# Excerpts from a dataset
——

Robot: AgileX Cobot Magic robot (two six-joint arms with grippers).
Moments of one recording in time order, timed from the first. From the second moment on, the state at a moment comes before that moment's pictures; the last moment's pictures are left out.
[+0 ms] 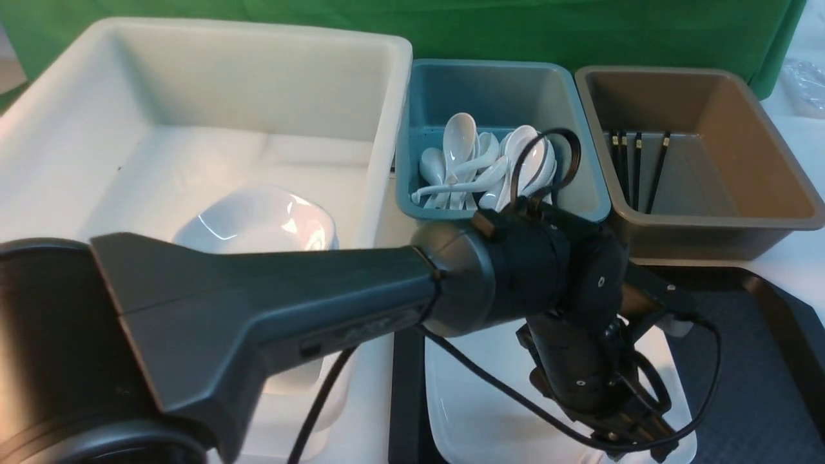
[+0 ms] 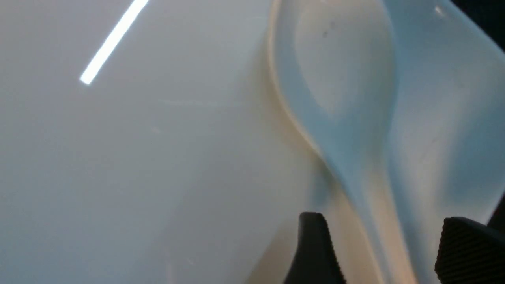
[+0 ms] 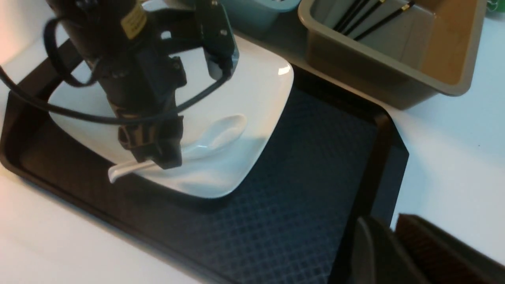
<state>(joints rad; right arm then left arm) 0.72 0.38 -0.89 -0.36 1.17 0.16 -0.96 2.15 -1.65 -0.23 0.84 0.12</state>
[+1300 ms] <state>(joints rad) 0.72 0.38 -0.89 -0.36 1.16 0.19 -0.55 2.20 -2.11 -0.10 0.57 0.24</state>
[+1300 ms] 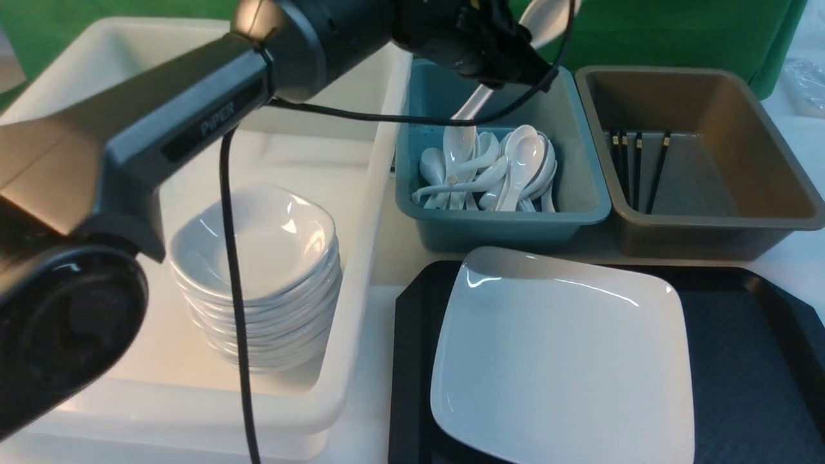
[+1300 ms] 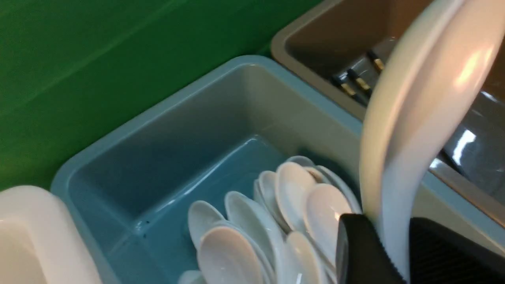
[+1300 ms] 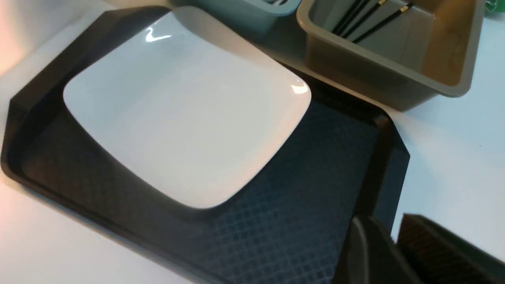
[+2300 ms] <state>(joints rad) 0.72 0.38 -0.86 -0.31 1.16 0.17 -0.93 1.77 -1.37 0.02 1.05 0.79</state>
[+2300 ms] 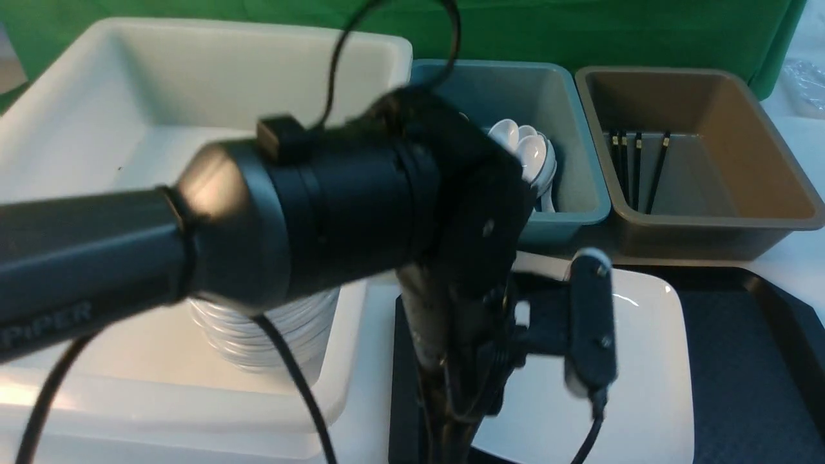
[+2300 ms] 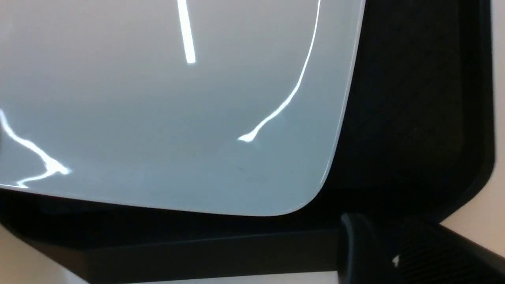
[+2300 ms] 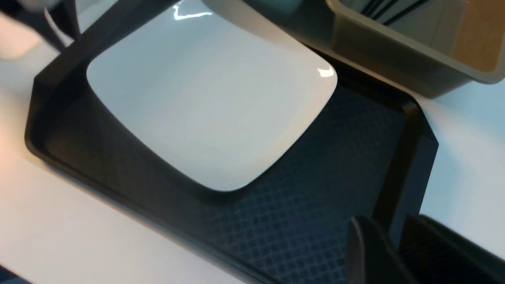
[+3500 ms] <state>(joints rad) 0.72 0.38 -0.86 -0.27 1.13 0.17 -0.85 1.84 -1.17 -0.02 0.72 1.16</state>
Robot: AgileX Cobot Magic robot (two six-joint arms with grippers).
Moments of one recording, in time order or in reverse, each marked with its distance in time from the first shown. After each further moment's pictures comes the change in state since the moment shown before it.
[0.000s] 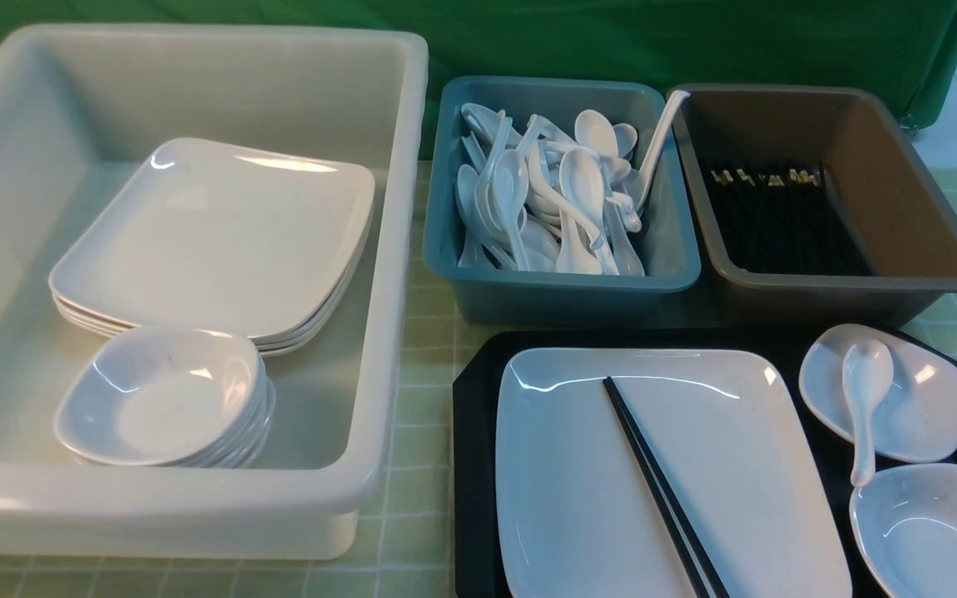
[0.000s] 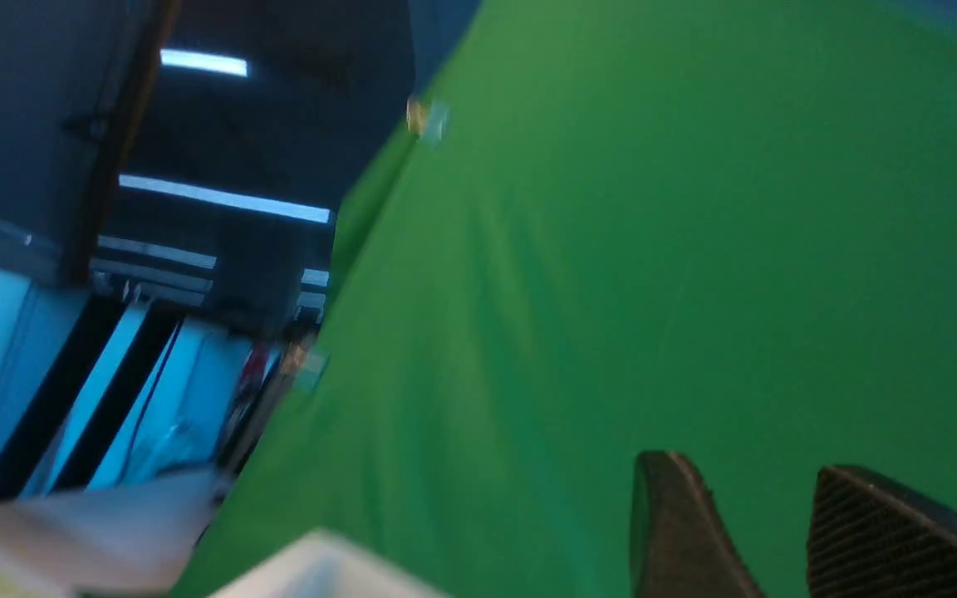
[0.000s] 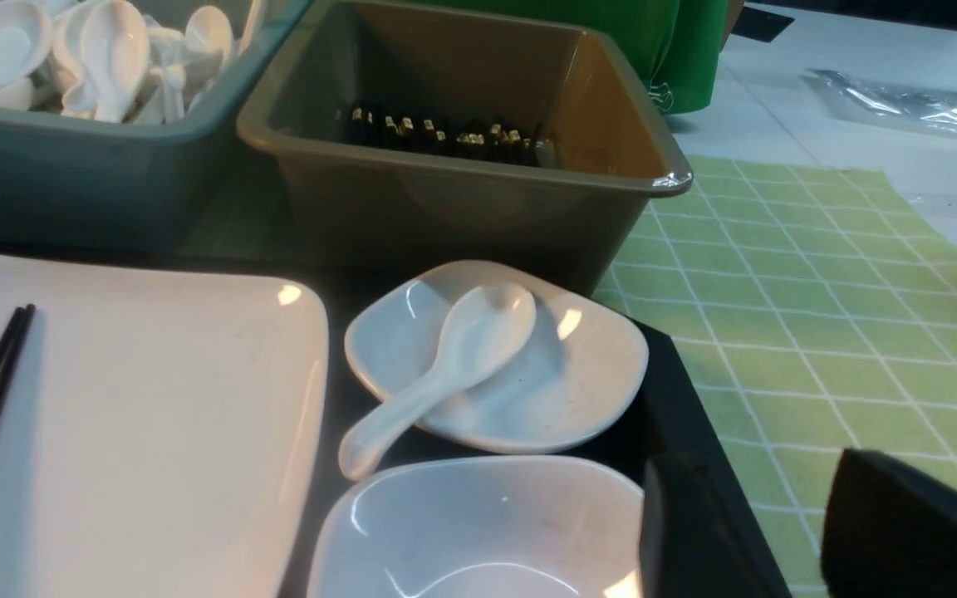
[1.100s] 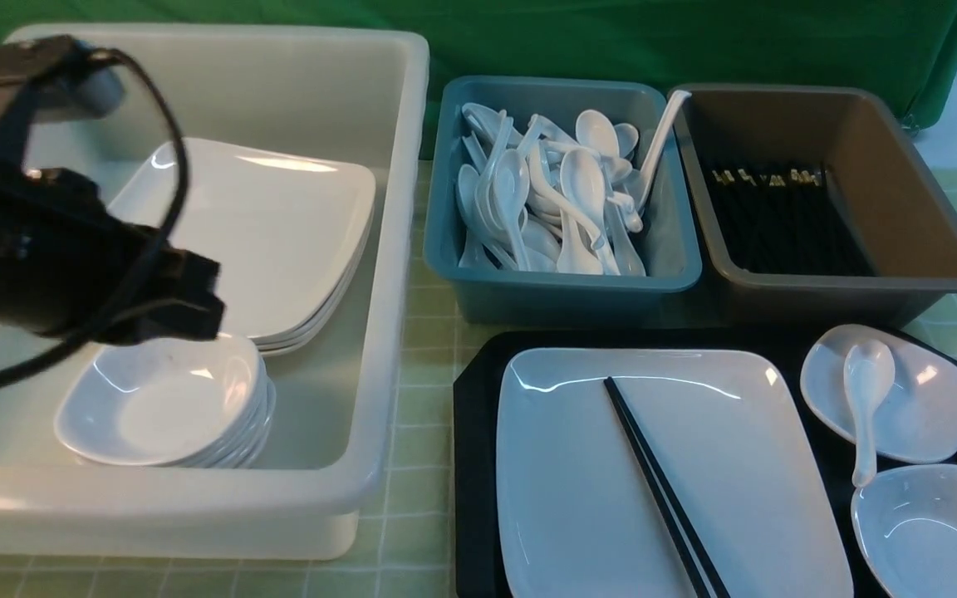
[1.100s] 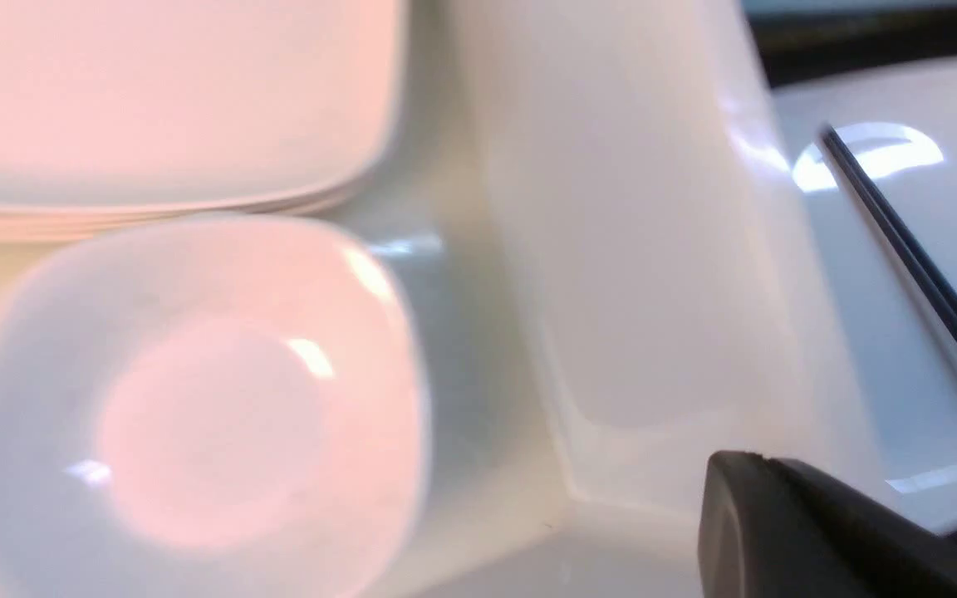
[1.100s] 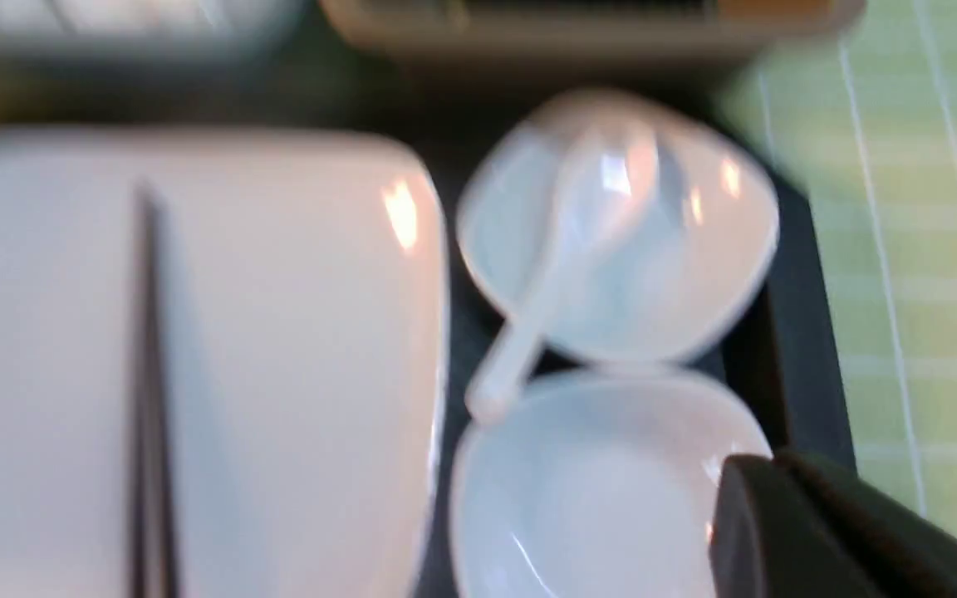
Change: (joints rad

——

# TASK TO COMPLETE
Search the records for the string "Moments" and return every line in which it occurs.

# TASK RESPONSE
Moments of one recording in time order, timed from the first. From the second moment on, the state at a moment comes before that moment's pictures; the last moment's pictures are left out.
Moments of one recording, in time order or in reverse, each marked with its distance in time from the first shown. After each further moment's pictures comes the change in state since the moment shown before it.

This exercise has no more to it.